## What you are asked to do
From the records below, extract only the lines running from the line with "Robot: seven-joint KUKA" to the line with "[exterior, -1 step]", both lines included, reproducing them exactly.

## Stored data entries
□ □ □ □ □ □ □
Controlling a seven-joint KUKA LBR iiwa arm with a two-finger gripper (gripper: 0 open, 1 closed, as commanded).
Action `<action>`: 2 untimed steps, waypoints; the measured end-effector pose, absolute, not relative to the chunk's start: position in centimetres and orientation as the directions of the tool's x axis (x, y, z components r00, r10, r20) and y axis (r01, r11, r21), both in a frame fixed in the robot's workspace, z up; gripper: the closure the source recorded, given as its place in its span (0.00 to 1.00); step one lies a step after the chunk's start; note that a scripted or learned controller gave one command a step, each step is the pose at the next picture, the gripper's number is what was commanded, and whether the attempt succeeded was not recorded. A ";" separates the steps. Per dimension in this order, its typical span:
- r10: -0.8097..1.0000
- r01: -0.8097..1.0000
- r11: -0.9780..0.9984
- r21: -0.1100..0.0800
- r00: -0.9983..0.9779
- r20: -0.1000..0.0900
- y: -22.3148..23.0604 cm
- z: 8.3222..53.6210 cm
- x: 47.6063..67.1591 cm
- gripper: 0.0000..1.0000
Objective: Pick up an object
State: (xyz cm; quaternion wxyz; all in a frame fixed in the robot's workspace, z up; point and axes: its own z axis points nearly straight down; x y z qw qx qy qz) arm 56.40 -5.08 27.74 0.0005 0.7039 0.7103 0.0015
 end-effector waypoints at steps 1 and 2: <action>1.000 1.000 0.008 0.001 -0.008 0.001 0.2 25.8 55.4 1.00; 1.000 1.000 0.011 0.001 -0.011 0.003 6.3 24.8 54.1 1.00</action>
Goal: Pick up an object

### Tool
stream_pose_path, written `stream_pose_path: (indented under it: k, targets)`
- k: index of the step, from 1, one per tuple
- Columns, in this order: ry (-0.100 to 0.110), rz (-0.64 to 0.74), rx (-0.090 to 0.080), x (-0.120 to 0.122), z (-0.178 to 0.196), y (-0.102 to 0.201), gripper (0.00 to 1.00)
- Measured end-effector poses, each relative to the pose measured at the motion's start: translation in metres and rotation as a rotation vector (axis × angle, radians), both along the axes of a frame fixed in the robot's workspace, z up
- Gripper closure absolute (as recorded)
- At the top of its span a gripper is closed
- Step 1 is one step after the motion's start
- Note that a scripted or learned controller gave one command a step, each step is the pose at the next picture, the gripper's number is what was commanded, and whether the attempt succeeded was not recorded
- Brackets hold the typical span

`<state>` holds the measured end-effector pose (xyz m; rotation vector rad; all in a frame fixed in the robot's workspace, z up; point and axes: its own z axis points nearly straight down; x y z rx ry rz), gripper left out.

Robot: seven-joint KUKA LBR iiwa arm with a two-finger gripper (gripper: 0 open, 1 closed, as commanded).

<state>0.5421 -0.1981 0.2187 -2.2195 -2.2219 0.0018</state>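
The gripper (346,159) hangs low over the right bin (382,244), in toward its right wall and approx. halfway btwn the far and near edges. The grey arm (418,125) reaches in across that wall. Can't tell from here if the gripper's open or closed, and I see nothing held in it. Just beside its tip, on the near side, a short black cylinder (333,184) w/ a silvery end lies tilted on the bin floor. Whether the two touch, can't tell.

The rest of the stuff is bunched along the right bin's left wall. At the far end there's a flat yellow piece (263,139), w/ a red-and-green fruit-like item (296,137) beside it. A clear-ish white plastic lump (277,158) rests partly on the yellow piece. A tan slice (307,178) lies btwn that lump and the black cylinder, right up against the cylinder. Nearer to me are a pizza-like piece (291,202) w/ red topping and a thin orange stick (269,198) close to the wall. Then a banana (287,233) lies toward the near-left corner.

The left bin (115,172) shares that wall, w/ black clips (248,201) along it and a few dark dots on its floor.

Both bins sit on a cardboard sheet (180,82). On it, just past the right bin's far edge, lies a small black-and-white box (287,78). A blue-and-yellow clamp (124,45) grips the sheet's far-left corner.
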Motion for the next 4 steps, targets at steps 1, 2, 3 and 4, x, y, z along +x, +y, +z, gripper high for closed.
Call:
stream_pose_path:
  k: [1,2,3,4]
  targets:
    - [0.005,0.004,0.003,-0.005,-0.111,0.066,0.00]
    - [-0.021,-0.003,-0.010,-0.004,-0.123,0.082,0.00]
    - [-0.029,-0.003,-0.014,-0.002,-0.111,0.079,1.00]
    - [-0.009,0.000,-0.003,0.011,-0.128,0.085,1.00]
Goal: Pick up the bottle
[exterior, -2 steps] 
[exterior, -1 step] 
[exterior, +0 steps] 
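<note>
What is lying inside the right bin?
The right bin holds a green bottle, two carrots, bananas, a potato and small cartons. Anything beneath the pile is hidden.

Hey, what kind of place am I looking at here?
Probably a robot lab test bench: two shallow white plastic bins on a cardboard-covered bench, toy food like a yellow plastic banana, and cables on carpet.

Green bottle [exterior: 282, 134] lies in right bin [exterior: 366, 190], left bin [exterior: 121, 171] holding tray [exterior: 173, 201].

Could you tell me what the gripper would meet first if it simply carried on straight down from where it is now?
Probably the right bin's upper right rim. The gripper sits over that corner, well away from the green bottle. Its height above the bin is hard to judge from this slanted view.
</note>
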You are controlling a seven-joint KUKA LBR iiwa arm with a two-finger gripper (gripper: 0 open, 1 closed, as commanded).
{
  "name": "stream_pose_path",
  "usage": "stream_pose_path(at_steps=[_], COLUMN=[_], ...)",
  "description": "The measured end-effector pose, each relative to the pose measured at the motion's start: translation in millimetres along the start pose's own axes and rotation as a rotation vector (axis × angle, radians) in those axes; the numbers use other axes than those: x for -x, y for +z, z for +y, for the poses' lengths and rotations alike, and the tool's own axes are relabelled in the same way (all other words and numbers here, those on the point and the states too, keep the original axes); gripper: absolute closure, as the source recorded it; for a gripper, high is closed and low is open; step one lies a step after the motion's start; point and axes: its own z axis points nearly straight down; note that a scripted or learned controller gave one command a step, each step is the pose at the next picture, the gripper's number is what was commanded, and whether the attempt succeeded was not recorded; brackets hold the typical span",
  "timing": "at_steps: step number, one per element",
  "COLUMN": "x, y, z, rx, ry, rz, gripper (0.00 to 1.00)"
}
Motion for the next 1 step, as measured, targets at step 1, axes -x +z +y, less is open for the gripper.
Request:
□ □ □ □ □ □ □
## Your response
Robot: seven-joint KUKA LBR iiwa arm with a two-finger gripper (gripper: 0 open, 1 closed, as commanded).

<state>0.5421 -0.1981 0.2187 -2.2195 -2.2219 0.0018</state>
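The gripper (346,159) hangs low over the right bin (382,244), in toward its right wall and approx. halfway btwn the far and near edges. The grey arm (418,125) reaches in across that wall. Can't tell from here if the gripper's open or closed, and I see nothing held in it. Just beside its tip, on the near side, a short black cylinder (333,184) w/ a silvery end lies tilted on the bin floor. Whether the two touch, can't tell.

The rest of the stuff is bunched along the right bin's left wall. At the far end there's a flat yellow piece (263,139), w/ a red-and-green fruit-like item (296,137) beside it. A clear-ish white plastic lump (277,158) rests partly on the yellow piece. A tan slice (307,178) lies btwn that lump and the black cylinder, right up against the cylinder. Nearer to me are a pizza-like piece (291,202) w/ red topping and a thin orange stick (269,198) close to the wall. Then a banana (287,233) lies toward the near-left corner.

The left bin (115,172) shares that wall, w/ black clips (248,201) along it and a few dark dots on its floor.

Both bins sit on a cardboard sheet (180,82). On it, just past the right bin's far edge, lies a small black-and-white box (287,78). A blue-and-yellow clamp (124,45) grips the sheet's far-left corner.
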Motion for the next 4 steps, targets at steps 1, 2, 3 and 4, x, y, z along +x, +y, +z, gripper high for closed.
Call:
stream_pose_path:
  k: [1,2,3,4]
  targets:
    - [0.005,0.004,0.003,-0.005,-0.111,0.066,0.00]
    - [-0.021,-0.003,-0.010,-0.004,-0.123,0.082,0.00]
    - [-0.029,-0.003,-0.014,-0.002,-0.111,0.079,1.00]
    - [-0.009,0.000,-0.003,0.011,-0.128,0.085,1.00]
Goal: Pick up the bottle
[exterior, -2 steps] 
[exterior, -1 step] 

The exercise requires nothing further.